DocketNumber: C6-98-2144
Judges: Paul H. Anderson
Filed Date: 8/17/2000
Status: Precedential
Modified Date: 10/19/2024
(dissenting).
I respectfully dissent. It is the constitutional responsibility of this court to regulate the practice of law. See In re Integration of Bar of Minnesota, 216 Minn. 195, 199, 12 N.W.2d 515, 518 (1943). That responsibility includes protecting the public from unscrupulous attorneys. See In re Isaacs, 451 N.W.2d 209, 211 (Minn.1990). We have recognized this responsibility since at least 1945. See In re Smith, 220 Minn. 197, 199, 19 N.W.2d 324, 325 (1945). We have also recognized our responsibility to guard the administration of justice as well as to deter future misconduct by attorneys. See Isaacs, 451 N.W.2d at 211.
Today, the court neglects those responsibilities by holding that Minn.Stat. § 481.071 does not apply to attorney fraud perpetrated on a client outside of a judicial proceeding. Implicit in that holding is the notion that attorney fraud committed in a court or in a judicial proceeding is somehow more serious than attorney fraud committed outside of a court or judicial proceeding. In fact, attorney fraud, wherever it occurs, is extremely serious and certainly attorney fraud on a client that occurs outside of a court or judicial proceeding is neither less serious nor less harmful than that which occurs in court or within a judicial proceeding.

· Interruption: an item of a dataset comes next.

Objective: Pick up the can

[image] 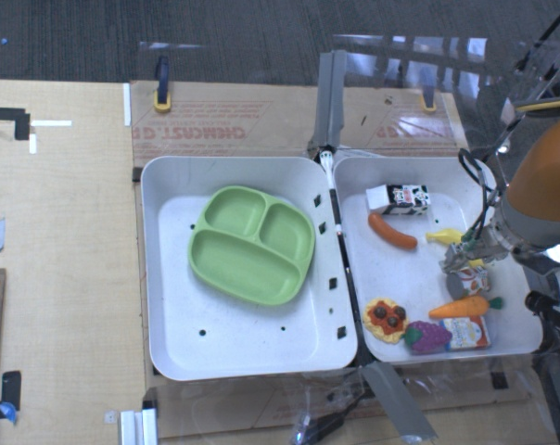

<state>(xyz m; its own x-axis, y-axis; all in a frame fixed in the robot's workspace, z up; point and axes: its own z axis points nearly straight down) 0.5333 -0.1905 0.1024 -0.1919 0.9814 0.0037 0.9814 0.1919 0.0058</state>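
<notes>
The claw (464, 256), its opening impossible to tell, sits over the can (467, 278), crowded by carrot (460, 308) and banana (444, 237).

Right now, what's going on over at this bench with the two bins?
A grey robot arm reaches in from the right, its tool low in the right bin, down over the can, which sits beside the carrot. Whether it has a grip on the can is unclear. Around it lie a hot dog, a small milk carton, a banana, a pizza slice and purple grapes. The left bin holds a green divided plate.
</notes>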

The real question here is whether we are going to protect the interests of attorneys and law firms or those of the public. For me, that is an easy question to answer. New York jurisprudence notwithstanding, I would vindicate our constitutional responsibility as well as give meaning to the language of Minn.Stat. § 471.071 by holding that the term “party,” as used in the statute, includes parties to transactions outside of judicial proceedings and that section 481.071 applies to those parties.